Short Description

NGS genetic DNA test detecets for variant and mutation detection in MTM1 gene for Myotubular myopathy X-linked

PreTest Information

Clinical History of Patient who is going for MTM1 Gene Myotubular myopathy X-linked NGS Genetic DNA Test A Genetic Counselling session to draw a pedigree chart of family members affected with MTM1 Gene Myotubular myopathy X-linked

Detail Description

MTM1 Gene Myotubular Myopathy X-linked NGS Genetic DNA Test Cost INR: 20000 Symptoms Diagnosis

Introduction:

Myotubular myopathy is a rare genetic disorder that affects the muscles, causing them to weaken and waste away. It is caused by mutations in the MTM1 gene, which provides instructions for making a protein that is essential for the normal development and function of muscle cells. Myotubular myopathy is X-linked, which means that it primarily affects males. Females can also be carriers of the condition, but they typically do not experience symptoms.

Symptoms:

The symptoms of myotubular myopathy can vary widely depending on the severity of the condition. Some infants with the disorder may have difficulty breathing and feeding, while others may have weak muscle tone and delayed motor development. Common symptoms of myotubular myopathy include:

• Weakness in the muscles of the face and throat, which can cause difficulty swallowing and breathing
• Difficulty moving the arms and legs
• Delayed motor development
• Abnormal curvature of the spine (scoliosis)
• Weakness in the muscles of the chest and diaphragm, which can cause respiratory failure

Diagnosis:

Myotubular myopathy is usually diagnosed through a combination of physical examination, medical history, and genetic testing. A muscle biopsy may also be performed to examine the structure of the muscle cells. Genetic testing is the most reliable way to diagnose myotubular myopathy. This involves testing a sample of DNA to look for mutations in the MTM1 gene. Next-generation sequencing (NGS) is a type of genetic testing that can quickly and accurately identify mutations in multiple genes at once.
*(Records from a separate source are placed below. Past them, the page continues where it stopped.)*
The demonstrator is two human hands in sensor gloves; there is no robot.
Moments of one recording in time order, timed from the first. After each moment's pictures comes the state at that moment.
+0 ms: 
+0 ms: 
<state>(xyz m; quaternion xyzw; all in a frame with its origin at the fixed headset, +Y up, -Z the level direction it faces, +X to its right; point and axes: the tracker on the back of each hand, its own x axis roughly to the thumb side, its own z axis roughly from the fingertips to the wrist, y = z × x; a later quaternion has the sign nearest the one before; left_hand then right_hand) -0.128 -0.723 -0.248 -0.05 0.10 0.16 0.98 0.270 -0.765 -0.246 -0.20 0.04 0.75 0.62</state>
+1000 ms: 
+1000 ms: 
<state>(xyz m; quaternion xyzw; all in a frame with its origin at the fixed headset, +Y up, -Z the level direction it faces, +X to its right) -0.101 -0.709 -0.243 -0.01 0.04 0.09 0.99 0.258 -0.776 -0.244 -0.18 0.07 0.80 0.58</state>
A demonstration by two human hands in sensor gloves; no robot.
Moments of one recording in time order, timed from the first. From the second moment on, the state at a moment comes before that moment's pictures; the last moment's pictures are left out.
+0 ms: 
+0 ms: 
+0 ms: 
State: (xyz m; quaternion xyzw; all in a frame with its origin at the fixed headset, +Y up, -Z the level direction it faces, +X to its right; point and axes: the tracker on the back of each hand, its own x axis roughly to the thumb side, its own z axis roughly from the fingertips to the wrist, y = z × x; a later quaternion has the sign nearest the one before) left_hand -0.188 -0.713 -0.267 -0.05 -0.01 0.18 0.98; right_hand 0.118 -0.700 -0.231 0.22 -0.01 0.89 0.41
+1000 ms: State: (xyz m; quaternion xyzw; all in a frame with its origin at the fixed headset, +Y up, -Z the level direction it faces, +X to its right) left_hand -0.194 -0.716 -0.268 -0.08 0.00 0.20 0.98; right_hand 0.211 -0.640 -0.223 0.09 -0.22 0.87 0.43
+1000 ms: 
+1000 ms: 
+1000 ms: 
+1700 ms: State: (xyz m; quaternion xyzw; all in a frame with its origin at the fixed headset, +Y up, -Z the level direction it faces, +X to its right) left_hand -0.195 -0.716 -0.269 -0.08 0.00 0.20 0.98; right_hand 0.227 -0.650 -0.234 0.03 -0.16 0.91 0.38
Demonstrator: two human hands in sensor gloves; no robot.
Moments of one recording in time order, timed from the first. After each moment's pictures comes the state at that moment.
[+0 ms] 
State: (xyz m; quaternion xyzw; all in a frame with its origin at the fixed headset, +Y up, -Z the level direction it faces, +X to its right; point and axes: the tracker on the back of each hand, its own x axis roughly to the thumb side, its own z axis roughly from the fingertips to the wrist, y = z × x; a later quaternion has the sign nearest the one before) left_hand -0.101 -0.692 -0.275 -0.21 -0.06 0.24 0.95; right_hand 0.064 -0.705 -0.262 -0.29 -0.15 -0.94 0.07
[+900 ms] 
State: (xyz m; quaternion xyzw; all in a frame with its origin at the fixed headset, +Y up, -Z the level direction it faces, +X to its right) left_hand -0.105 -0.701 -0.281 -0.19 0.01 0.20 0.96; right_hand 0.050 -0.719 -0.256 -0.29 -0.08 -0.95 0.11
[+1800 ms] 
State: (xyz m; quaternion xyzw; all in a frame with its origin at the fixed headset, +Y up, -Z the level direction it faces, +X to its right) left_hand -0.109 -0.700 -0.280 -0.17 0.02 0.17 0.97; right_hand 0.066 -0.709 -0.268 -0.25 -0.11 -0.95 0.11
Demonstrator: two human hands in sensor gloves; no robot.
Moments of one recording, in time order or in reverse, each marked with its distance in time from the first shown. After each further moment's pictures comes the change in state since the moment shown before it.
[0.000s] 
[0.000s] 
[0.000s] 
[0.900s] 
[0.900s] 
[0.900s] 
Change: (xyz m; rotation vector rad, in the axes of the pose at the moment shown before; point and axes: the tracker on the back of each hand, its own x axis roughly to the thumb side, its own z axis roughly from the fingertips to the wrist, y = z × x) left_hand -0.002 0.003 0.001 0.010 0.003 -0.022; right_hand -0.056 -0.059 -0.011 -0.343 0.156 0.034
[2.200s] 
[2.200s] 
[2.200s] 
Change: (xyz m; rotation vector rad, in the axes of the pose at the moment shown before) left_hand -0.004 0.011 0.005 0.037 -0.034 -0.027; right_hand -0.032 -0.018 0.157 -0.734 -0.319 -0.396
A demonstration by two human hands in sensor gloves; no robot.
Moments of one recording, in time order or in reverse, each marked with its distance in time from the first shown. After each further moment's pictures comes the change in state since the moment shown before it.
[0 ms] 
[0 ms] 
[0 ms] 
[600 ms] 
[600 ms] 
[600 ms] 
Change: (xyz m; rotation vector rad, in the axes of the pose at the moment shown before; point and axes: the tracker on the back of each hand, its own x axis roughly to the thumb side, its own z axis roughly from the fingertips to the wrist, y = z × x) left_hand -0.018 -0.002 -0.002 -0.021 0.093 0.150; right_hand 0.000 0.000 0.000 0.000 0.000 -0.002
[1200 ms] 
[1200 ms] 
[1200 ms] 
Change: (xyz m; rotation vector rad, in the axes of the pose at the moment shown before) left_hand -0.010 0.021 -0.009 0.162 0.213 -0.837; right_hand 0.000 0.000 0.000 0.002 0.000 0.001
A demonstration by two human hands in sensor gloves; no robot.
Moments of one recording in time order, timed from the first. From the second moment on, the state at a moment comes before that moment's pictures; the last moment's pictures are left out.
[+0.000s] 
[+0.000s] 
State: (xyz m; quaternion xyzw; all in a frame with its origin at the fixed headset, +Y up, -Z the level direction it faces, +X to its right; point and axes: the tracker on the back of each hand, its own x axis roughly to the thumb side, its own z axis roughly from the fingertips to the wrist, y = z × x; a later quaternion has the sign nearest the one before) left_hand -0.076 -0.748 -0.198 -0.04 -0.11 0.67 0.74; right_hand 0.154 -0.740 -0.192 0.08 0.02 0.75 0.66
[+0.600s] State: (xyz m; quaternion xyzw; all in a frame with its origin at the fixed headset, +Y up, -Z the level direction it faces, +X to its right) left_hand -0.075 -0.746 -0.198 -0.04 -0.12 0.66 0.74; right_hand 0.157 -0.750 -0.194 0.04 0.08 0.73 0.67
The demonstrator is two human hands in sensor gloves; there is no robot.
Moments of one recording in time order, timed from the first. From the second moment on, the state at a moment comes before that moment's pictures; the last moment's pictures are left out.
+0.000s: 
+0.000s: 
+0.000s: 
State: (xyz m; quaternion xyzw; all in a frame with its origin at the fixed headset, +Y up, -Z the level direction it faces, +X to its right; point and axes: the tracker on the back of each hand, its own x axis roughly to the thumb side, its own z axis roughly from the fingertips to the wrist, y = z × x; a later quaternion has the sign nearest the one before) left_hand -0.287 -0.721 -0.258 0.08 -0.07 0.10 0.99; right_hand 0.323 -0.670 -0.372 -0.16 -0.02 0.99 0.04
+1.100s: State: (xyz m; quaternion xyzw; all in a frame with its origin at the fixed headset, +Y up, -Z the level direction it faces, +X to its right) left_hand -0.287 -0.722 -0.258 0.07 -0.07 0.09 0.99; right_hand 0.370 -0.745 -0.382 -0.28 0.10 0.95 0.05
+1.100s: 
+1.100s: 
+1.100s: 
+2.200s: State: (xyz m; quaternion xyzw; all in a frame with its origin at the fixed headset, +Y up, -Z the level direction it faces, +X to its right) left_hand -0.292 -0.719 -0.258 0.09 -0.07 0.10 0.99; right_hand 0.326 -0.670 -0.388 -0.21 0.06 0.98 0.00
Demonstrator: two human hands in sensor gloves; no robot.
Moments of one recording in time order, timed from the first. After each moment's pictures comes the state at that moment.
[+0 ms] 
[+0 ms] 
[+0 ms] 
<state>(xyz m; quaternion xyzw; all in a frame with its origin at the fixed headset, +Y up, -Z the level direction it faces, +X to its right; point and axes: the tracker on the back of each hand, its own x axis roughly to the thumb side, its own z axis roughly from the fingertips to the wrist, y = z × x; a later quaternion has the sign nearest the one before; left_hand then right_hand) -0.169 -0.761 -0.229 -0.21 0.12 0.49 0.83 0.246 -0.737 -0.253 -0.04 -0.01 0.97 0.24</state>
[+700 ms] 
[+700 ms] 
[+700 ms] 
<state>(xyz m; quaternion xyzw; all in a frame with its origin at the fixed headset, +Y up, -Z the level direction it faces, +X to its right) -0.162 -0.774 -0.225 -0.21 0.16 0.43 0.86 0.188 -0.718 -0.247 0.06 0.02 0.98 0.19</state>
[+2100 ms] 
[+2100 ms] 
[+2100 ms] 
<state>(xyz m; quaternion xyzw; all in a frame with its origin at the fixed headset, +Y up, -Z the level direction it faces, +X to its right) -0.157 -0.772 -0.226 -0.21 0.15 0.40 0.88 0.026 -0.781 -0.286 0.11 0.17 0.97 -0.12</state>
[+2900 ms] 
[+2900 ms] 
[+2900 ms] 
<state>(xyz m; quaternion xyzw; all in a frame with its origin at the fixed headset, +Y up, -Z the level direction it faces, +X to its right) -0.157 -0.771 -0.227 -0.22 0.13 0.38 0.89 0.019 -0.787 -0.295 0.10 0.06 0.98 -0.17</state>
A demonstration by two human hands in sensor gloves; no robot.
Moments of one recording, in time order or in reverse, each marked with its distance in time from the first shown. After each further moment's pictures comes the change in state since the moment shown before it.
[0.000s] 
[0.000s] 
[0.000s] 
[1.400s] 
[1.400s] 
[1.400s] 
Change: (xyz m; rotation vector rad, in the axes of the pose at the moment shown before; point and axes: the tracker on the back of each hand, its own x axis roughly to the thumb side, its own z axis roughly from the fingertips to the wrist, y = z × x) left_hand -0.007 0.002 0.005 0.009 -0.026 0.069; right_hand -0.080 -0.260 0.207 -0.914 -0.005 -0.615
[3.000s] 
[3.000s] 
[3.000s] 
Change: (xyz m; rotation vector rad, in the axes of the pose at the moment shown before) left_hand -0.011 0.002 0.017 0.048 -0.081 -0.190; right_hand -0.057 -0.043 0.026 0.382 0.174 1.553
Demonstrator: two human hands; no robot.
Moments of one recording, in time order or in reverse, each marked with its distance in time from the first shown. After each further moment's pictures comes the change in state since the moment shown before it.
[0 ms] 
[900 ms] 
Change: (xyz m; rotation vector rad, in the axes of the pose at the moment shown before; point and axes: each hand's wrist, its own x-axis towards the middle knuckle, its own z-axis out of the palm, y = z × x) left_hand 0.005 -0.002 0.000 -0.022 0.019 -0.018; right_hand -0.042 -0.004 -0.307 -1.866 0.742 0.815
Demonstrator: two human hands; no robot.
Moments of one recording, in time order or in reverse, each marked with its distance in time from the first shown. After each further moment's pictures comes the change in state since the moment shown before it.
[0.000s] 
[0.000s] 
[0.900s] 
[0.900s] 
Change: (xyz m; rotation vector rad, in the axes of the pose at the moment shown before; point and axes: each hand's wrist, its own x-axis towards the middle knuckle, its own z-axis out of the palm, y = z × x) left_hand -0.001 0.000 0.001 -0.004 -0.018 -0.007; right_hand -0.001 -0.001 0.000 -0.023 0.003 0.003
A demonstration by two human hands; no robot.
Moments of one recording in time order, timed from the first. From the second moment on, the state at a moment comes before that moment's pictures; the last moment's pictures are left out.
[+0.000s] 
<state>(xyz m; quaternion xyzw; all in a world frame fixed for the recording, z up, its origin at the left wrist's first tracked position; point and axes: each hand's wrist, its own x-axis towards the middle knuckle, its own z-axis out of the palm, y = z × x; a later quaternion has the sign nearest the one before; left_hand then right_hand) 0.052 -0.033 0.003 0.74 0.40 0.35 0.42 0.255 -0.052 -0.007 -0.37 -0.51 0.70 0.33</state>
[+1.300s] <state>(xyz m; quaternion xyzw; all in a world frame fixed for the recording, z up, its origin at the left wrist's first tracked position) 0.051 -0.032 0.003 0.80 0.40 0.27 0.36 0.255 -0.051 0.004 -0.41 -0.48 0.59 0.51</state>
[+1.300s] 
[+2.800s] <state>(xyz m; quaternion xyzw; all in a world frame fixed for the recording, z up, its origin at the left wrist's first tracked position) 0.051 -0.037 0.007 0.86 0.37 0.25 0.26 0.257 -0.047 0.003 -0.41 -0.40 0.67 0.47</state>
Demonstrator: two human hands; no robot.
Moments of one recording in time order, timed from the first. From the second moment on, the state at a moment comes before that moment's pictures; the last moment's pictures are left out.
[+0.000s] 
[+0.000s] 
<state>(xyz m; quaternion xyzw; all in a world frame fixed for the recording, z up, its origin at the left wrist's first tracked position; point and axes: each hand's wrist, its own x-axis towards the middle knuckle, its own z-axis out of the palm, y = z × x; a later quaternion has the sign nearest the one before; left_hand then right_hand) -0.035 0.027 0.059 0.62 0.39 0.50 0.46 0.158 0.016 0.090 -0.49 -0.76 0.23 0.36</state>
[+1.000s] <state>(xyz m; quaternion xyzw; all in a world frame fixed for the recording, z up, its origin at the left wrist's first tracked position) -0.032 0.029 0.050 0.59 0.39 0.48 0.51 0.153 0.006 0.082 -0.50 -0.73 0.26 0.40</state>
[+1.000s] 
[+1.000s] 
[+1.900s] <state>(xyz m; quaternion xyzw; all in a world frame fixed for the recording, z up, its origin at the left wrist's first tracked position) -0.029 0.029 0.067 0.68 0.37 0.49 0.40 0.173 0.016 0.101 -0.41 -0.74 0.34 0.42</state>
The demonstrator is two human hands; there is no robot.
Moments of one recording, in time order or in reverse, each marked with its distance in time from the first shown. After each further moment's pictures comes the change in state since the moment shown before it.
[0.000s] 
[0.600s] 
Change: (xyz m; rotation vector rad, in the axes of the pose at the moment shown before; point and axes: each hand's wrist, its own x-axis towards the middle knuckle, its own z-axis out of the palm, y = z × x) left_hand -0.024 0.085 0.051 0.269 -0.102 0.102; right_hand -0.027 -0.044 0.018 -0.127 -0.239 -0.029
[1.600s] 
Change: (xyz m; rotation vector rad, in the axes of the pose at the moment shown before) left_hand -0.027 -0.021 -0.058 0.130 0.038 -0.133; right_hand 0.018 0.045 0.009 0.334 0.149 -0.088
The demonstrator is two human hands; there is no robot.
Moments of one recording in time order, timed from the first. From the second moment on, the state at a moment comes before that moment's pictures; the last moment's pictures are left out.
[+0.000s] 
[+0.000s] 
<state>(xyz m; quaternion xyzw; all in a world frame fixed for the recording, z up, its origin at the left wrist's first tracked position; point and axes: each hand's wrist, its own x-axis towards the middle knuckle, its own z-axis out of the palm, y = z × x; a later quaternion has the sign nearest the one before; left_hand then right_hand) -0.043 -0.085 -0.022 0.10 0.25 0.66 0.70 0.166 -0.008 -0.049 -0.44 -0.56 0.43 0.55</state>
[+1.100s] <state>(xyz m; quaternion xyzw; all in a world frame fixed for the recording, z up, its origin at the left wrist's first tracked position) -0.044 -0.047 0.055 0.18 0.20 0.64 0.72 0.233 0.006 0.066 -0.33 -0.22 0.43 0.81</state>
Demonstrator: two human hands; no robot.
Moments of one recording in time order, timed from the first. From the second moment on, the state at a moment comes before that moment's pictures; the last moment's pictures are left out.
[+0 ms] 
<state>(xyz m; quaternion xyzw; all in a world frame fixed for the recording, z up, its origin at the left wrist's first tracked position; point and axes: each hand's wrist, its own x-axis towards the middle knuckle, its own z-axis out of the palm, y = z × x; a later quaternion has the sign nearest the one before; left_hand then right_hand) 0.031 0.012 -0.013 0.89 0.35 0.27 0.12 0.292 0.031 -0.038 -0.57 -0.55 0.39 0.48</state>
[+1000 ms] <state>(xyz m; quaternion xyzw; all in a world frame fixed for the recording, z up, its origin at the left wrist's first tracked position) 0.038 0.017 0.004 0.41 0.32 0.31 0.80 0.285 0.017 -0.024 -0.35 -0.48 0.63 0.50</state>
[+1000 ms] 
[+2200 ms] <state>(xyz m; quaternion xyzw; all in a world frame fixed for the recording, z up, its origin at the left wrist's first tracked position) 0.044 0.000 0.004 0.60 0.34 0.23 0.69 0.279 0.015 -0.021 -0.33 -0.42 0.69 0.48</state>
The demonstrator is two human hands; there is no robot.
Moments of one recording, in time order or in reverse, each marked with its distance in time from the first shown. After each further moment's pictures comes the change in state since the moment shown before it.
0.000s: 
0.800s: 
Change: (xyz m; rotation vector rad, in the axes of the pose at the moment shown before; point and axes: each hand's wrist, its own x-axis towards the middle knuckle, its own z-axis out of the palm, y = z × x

MTM1 Gene Myotubular Myopathy X-linked NGS Genetic DNA Test:

The MTM1 gene myotubular myopathy X-linked NGS genetic DNA test is a diagnostic test that uses next-generation sequencing to identify mutations in the MTM1 gene. The test is performed on a blood or saliva sample, which is sent to a laboratory for analysis. The cost of the test is INR 20,000.

Conclusion:

Myotubular myopathy is a rare genetic disorder that primarily affects males. It is caused by mutations in the MTM1 gene, which provides instructions for making a protein that is essential for the normal development and function of muscle cells. Symptoms of myotubular myopathy can vary widely depending on the severity of the condition, but common symptoms include weak muscle tone, delayed motor development, and difficulty breathing and swallowing. Diagnosis is usually done through genetic testing, and the MTM1 gene myotubular myopathy X-linked NGS genetic DNA test is a reliable diagnostic tool. If you suspect that you or someone you know may have myotubular myopathy, it is important to speak with a healthcare professional for proper diagnosis and treatment.